*EXERCISE DIRECTIONS:* Copy exactly the last part of the listing below, beginning at the line that contains "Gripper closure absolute" and including the final line.

= = =

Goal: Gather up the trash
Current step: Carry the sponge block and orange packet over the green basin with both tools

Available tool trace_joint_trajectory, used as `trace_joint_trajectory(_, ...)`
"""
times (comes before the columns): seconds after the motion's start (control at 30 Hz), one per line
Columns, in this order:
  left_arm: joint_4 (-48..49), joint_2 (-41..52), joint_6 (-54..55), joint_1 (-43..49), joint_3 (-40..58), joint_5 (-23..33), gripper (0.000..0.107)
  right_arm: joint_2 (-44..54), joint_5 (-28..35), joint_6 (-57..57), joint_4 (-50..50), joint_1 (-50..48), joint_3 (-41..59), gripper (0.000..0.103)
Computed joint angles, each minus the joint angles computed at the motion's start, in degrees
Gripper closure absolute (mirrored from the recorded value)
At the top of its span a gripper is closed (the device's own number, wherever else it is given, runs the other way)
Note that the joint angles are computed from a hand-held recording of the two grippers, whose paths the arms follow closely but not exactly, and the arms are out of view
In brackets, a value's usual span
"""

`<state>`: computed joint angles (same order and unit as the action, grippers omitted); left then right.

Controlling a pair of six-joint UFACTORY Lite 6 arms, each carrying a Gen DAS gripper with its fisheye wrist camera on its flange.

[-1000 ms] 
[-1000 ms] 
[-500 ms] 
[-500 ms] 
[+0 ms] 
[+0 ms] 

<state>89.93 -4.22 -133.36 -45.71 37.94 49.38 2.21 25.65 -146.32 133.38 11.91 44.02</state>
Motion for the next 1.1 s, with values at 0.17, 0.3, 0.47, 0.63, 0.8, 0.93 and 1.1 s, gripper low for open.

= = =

*ANSWER TO THIS EXERCISE:*
Gripper closure absolute (mirrored from the recorded value)
At the top of its span a gripper is closed (the device's own number, wherever else it is given, runs the other way)
Note that the joint angles are computed from a hand-held recording of the two grippers, whose paths the arms follow closely but not exactly, and the arms are out of view
In brackets, a value's usual span
"""

`<state>`: computed joint angles (same order and unit as the action, grippers omitted); left then right.

Controlling a pair of six-joint UFACTORY Lite 6 arms, each carrying a Gen DAS gripper with its fisheye wrist camera on its flange.

[-1000 ms] 
[-1000 ms] 
[-500 ms] 
[-500 ms] 
[+0 ms] 
[+0 ms] 

<state>89.93 -4.22 -133.36 -45.71 37.94 49.38 2.21 25.65 -146.32 133.38 11.91 44.02</state>
Motion for the next 1.1 s, with values at 0.17, 0.3, 0.47, 0.63, 0.8, 0.93 and 1.1 s, gripper low for open.

The exercise has been answered completely.